Six non-negotiables for every flight: passport, phone and charger, wallet, prescription medication, a change of clothes, eye mask and earplugs for any flight over four hours. These six prevent the worst case scenarios: lost bag, dead phone, missed medication, no clean shirt on arrival.
What is the most forgotten item when travelling?
Phone chargers, top of the list. Then adapters, toothbrushes, sunglasses, reading glasses, and prescription medication. A pre-packed cable organiser and toiletry bag fix the first three by default.
What's NOT allowed in carry-on luggage?
Liquids over 100ml per container, aerosol deodorants over 100ml (solid stick is the workaround), knives and sharp tools, lithium batteries over 160Wh, any food product inbound to Australia, sporting goods that could be used as a weapon, and e-cigarettes on most carriers.
Can I bring liquids in carry-on luggage?
Yes, but each container must be 100ml or less, and all containers together must fit inside a single transparent resealable 1-litre bag.
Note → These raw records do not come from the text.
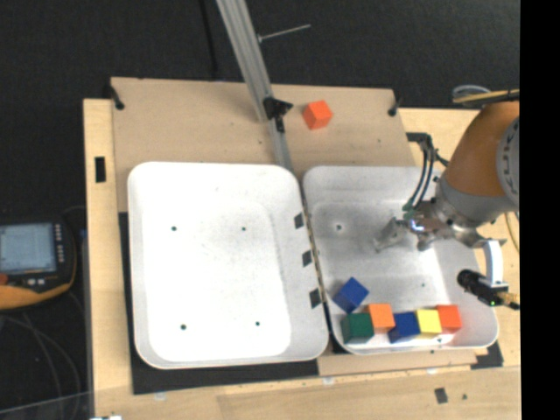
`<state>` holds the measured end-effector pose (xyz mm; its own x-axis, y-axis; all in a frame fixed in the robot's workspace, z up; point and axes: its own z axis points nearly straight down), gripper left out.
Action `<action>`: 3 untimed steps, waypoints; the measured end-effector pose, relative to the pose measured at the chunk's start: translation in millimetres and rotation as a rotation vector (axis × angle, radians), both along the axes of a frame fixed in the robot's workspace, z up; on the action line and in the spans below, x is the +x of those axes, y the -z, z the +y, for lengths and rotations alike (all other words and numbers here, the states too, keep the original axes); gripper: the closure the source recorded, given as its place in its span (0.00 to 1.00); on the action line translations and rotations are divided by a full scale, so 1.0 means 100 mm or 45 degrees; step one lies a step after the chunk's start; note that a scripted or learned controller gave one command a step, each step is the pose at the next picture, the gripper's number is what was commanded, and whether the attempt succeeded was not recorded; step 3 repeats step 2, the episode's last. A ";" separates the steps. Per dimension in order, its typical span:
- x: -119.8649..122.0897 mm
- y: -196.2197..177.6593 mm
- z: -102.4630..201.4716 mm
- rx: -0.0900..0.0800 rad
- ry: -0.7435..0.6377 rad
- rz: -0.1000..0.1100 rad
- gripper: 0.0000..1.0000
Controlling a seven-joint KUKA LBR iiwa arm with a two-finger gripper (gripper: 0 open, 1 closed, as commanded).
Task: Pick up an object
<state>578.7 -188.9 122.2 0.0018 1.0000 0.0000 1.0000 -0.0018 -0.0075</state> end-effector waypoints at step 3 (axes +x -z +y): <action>-0.37 -0.60 0.02 0.002 0.001 0.002 0.00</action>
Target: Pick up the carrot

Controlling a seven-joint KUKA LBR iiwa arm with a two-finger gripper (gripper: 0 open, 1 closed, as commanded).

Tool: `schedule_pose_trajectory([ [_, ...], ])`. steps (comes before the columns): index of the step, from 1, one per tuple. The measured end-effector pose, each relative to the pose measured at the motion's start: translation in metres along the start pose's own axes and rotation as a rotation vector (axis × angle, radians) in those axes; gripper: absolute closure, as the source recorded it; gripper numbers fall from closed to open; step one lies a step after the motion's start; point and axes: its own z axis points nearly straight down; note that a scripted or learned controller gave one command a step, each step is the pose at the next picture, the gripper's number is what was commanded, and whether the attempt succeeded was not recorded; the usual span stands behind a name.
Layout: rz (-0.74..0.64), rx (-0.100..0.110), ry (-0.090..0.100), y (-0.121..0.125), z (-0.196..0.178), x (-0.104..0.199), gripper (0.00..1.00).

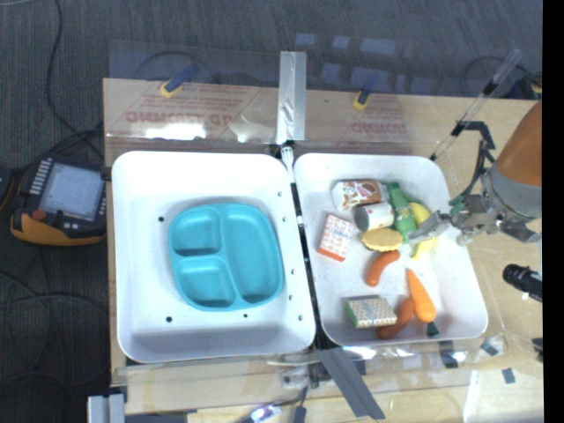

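The carrot (421,296) is orange with a dark green stalk end. It lies tilted in the right bin (458,276), near the bin's right wall at the front. My gripper (434,226) reaches in from the right over the back right of that bin. It hangs above a yellow piece and a green bottle (402,210), up and slightly right of the carrot, apart from it. Nothing shows held in it.
Around the carrot lie a red sausage (382,267), a brown sausage (399,317), a green box (368,310), a pink-and-white carton (335,236), a can (371,215) and a round yellow biscuit (381,238). The left bin holds a teal divided plate (226,254).
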Motion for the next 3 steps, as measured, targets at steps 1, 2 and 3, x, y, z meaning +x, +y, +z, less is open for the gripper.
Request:
schedule_pose_trajectory([
  [1, -0.185, 0.001, 0.005, -0.054, 0.033, 0.066, 0.0],
  [2, -0.302, -0.011, 0.0, -0.05, 0.08, 0.044, 0.0],
  [3, -0.303, -0.016, 0.0, -0.048, 0.07, 0.046, 1.0],
])
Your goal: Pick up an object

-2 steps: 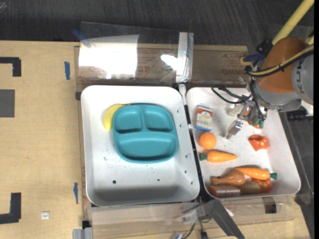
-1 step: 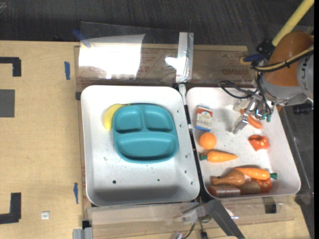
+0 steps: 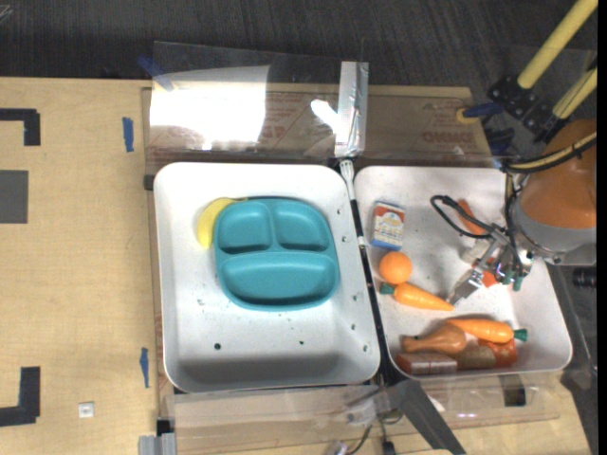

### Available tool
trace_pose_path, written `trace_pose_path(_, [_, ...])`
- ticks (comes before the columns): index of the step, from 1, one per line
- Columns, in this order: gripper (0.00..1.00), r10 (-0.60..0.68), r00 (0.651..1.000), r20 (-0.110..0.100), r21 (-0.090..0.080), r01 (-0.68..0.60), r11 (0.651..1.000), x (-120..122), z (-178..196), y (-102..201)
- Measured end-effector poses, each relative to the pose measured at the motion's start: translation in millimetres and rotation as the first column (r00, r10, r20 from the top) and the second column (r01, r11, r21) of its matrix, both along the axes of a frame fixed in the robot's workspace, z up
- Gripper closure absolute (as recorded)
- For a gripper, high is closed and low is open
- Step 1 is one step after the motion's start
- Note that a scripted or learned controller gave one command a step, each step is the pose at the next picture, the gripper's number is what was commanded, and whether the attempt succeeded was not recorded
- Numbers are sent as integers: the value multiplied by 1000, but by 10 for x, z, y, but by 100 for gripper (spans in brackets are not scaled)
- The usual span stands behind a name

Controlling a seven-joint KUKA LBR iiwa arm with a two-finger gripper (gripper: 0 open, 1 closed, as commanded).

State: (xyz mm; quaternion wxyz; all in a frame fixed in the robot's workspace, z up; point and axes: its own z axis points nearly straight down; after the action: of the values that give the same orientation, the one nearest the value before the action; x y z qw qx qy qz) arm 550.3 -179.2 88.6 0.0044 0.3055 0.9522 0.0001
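From the camera view I saw the gripper hanging in the right bin, fingers spread and holding nothing; the nearest carrot lay just to its left, long axis running left to right, tip toward the fingers.
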Motion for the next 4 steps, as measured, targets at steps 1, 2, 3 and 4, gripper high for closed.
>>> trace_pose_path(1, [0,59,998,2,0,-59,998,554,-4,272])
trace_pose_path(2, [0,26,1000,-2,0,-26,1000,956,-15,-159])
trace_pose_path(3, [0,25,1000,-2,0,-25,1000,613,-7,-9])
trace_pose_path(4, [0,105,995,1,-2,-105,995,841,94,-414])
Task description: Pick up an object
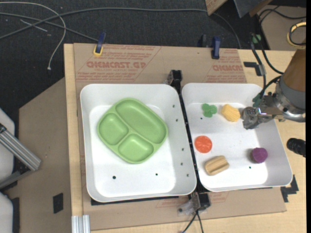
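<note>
Brown cardboard-topped bench (pixel 146 57) on dark carpet, two shallow white plastic bins side by side. Left bin (pixel 92 174): pale green three-compartment plate (pixel 132 130), long axis running upper right to lower left. Right bin (pixel 272 176): small green lump (pixel 209 110), yellow rounded piece (pixel 231 113), orange-red disc (pixel 203 143), tan bread-like roll (pixel 216 165) lying nearly level, right end slightly raised, purple ball (pixel 259 155). Gripper (pixel 249 119) at right of frame, just beside yellow piece, apart from it; finger state impossible to tell.

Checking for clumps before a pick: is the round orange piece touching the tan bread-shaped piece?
Apart. The camera view shows white bin floor between the round orange piece and the tan bread-shaped piece below it.
</note>
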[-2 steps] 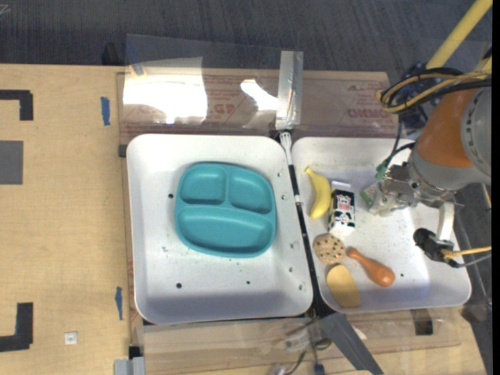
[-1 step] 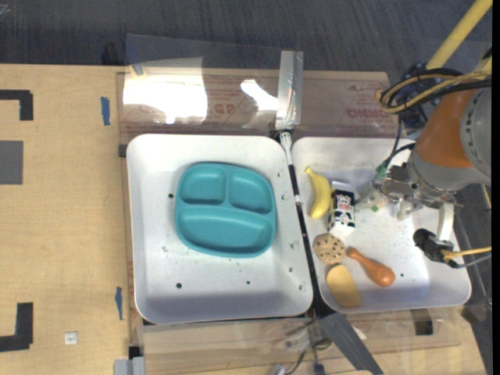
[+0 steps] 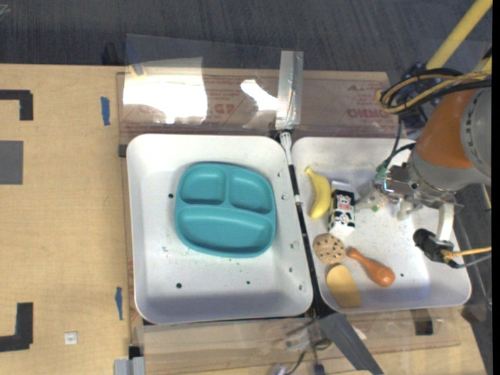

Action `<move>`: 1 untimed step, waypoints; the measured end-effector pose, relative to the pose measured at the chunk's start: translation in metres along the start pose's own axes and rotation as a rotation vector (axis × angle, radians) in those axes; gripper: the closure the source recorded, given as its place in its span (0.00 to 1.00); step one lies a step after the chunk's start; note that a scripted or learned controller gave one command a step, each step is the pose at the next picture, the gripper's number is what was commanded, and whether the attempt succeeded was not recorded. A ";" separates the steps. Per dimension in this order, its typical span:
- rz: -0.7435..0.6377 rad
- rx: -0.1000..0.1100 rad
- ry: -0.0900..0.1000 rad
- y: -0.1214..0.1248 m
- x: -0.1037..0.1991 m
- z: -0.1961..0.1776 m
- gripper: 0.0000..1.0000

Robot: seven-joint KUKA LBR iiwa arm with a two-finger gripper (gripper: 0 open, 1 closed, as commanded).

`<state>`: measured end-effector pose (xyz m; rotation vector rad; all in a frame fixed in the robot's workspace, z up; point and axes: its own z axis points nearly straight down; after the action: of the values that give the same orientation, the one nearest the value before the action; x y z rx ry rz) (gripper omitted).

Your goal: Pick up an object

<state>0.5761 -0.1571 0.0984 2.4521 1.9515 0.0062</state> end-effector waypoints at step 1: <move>-0.123 0.001 -0.017 0.033 0.055 0.008 0.00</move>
<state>0.6209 -0.1106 0.0908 2.3194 2.0920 -0.0160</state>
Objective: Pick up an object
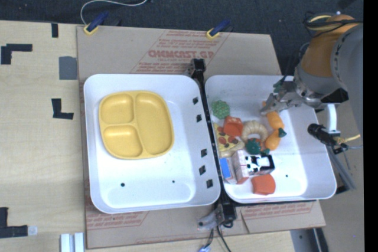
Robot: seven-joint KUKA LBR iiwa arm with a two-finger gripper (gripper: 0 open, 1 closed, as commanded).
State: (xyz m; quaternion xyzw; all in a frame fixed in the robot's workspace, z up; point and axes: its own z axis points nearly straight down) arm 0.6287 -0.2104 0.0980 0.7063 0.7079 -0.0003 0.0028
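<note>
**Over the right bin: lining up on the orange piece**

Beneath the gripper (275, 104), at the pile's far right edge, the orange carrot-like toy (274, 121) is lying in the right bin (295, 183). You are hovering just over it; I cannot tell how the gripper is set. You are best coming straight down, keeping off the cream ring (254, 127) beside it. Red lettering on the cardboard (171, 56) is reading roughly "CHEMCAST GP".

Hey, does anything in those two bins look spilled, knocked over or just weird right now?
Nothing looks spilled or broken. The toy food lies in a jumbled heap in the right bin, while the yellow divided plate sits flat in the left bin. The gripper hangs over the heap's upper edge.
</note>
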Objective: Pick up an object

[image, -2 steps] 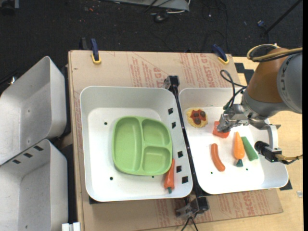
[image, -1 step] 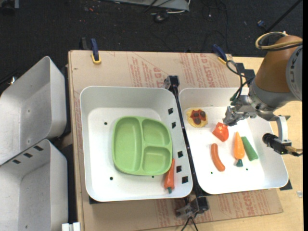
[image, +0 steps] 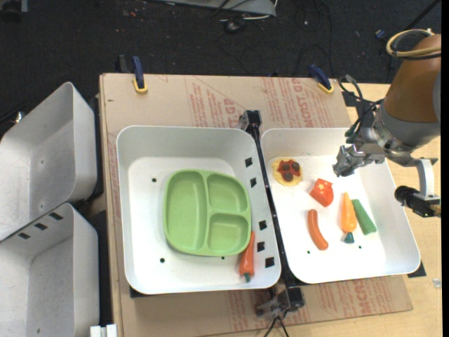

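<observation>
The right bin [image: 393, 258] holds a small tart with red berries [image: 287, 170], a red strawberry-like piece [image: 322, 192], an orange sausage [image: 317, 229], an orange carrot [image: 348, 215] and a green stick [image: 363, 216]. My gripper [image: 345, 163] hangs over the bin's far right part, right of the tart and above the red piece. Nothing shows between its fingers.
The left bin [image: 140, 258] holds a green divided plate [image: 208, 213] and another orange carrot [image: 247, 257] by its front right wall. Two more white bins [image: 42, 188] stand off the bench at the left. Clamps sit at the bench's far edge.
</observation>
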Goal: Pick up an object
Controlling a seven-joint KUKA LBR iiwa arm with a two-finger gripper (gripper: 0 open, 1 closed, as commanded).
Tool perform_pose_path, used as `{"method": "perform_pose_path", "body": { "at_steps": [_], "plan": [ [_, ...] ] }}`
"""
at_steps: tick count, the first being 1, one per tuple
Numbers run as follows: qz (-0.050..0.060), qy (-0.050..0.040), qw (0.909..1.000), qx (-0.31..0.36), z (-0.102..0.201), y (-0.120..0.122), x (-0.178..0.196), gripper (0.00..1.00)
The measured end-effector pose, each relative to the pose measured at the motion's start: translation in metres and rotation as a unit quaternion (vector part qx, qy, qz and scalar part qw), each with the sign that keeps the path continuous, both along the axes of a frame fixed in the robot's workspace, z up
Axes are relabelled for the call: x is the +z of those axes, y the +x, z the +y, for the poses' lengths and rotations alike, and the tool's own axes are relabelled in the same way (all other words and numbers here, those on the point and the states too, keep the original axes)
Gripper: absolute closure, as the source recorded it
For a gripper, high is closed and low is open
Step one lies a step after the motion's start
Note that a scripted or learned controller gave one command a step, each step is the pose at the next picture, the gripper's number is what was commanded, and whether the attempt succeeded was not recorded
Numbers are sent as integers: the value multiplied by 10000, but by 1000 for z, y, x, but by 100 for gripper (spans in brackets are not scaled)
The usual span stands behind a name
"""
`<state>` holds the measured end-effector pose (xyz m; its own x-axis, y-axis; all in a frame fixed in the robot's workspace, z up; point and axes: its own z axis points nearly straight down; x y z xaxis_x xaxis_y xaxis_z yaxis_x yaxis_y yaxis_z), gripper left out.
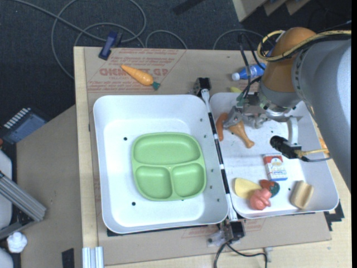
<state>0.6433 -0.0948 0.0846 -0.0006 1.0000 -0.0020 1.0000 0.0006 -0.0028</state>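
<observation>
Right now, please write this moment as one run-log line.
arm: over right bin | gripper: above tan toy | green tray: left bin | lifted: nothing seen

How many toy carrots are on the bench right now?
1: a carrot lying on the bench behind the left bin, outside both bins. Others may be hidden under the arm.

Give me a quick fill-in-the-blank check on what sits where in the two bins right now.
1. The green divided plate lies in the ____ bin as seen by the camera.
2. The plate has ____ compartments.
3. The orange toy carrot lies on the ____, outside both bins.
4. The small red and white carton lies in the ____ bin.

Missing words: left; three; cardboard; right
</observation>
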Motion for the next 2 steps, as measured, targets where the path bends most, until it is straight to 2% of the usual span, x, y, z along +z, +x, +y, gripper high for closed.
{"method": "perform_pose_path", "body": {
  "at_steps": [2],
  "plan": [
    [79, -14, 10000, 2, -2, 12, -1, 0]
  ]
}}
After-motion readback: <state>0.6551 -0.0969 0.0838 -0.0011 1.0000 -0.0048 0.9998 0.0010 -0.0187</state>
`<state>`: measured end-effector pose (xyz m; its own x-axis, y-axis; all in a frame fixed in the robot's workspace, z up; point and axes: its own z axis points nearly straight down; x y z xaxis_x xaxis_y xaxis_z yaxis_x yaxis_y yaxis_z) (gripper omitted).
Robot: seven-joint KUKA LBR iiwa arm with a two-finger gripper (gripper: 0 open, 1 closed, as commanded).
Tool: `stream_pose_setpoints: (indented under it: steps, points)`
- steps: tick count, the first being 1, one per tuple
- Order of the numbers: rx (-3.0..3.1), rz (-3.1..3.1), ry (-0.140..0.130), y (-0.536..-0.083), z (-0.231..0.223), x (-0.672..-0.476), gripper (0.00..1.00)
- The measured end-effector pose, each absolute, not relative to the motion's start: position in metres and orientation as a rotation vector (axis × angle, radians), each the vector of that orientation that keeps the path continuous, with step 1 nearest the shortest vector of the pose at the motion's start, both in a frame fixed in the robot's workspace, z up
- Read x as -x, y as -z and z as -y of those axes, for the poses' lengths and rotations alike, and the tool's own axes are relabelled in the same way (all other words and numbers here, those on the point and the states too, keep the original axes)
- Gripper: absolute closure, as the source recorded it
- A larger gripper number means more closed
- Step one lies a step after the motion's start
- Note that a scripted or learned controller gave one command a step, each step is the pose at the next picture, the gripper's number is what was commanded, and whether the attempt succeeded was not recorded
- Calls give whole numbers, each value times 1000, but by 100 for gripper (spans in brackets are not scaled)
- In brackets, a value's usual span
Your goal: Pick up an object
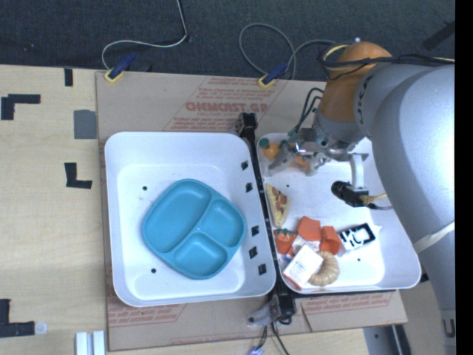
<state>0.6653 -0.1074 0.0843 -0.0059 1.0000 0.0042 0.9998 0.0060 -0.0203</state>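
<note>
Pale wooden bench (44, 220) is seen under a cardboard sheet (214, 106) carrying two white bins; in the right bin (399, 268) small objects are heaped at the near left: an orange block (309, 229), a white carton (301, 265), a tan ring-shaped piece (326, 271), a black-and-white item (358, 235), and a pizza-slice toy (278, 204) by the divider. The tool (299, 152) is lowered at that bin's far left corner beside a small orange object (272, 151); its state cannot be told, and nothing is seen held. A blue divided plate (194, 228) is noted in the left bin (122, 154).

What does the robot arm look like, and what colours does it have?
The arm is a thick, rounded grey tube with a smooth shell. An orange band sits above the wrist, and dark cables loop beside it. The gripper is a small metal-looking part over the right bin.
</note>
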Motion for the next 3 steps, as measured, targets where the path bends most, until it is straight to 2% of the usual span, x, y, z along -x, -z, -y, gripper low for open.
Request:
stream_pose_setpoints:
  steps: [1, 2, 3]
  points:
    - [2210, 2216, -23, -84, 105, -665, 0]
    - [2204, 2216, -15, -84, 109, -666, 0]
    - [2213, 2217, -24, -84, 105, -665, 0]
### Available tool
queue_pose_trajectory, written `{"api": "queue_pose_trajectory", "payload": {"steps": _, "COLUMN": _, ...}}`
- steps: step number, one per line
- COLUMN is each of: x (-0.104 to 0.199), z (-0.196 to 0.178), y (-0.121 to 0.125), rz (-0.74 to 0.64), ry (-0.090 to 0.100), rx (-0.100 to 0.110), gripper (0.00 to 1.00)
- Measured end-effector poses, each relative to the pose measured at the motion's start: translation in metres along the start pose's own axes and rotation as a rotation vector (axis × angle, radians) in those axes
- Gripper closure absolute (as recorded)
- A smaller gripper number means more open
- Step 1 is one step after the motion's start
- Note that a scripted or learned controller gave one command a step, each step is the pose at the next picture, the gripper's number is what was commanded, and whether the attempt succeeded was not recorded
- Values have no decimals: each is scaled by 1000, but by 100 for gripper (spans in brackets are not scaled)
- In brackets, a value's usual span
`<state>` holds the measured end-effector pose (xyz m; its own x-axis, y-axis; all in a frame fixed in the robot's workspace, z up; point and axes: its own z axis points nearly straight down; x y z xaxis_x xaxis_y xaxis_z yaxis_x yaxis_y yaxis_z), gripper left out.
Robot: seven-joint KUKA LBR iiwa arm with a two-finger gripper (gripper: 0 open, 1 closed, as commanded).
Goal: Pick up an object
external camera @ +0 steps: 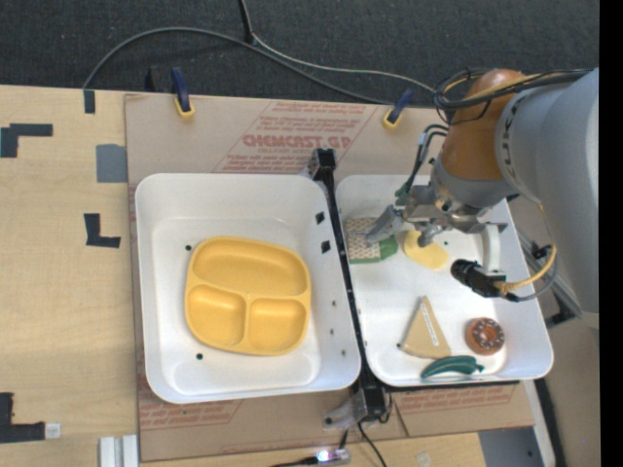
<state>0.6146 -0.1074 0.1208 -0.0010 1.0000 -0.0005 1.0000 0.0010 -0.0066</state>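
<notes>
My gripper (401, 232) hangs low over the back of the right bin (516, 358), below the arm's orange band. Its fingers are spread open. One grey finger (382, 225) reaches toward a green and beige scrub sponge (363, 242) by the bin's left wall. The other finger stands just above a pale yellow round piece (426, 253). Nothing shows between the fingers. Nearer the front lie a tan wedge (424, 329), a brown donut (484, 335) and a dark green pepper (451, 366).
The left bin (156, 261) holds a yellow divided plate (249, 294). A black divider rail (341, 261) runs between the bins. The grey arm and a black cable fitting (474, 276) hang over the right bin's right side.
</notes>
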Motion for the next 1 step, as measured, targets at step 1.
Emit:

Decant shampoo, conditioner, and body wash into 60-100ml silicone bottles. Solid alternatives (shampoo bars, deodorant sticks) bypass the rule entirely.
What Cubey makes for this
The carry-on essentials covered by Cubey: Signature Compression Packing Cube Set ($99) for clothes, Hang-Up Toiletry Kit ($59) for toiletries, Tech Tidy ($39) for tech. The Wheels Up Bundle ($148) covers all three at 25 percent off. For wider category context see our must-have travel accessories list.
The practical takeaway
Pre-pack a permanent carry-on kit (toiletry bag, cable organiser, eye mask, earplugs, spare charger) that lives ready to go. The day-of pack becomes a 15-minute job of adding clothes for the specific trip, not a 2-hour scramble.